• **INSTRUCTIONS TO FOLLOW**: Retype all of the material exactly, leaving no line out.

• **DATASET SECTION**:
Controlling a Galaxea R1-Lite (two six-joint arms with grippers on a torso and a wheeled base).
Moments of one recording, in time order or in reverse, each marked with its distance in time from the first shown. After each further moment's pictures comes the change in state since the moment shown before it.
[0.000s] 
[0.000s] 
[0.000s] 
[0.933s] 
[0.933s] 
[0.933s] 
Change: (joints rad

• **OUTPUT FOR THIS EXERCISE**:
Controlling a Galaxea R1-Lite (two six-joint arms with grippers on a torso and a wheeled base).
Moments of one recording, in time order or in reverse, each marked with its distance in time from the first shown. After each further moment's pictures comes the change in state since the moment shown before it.
[0.000s] 
[0.000s] 
[0.000s] 
[0.933s] 
[0.933s] 
[0.933s] 
Change: (joints rad

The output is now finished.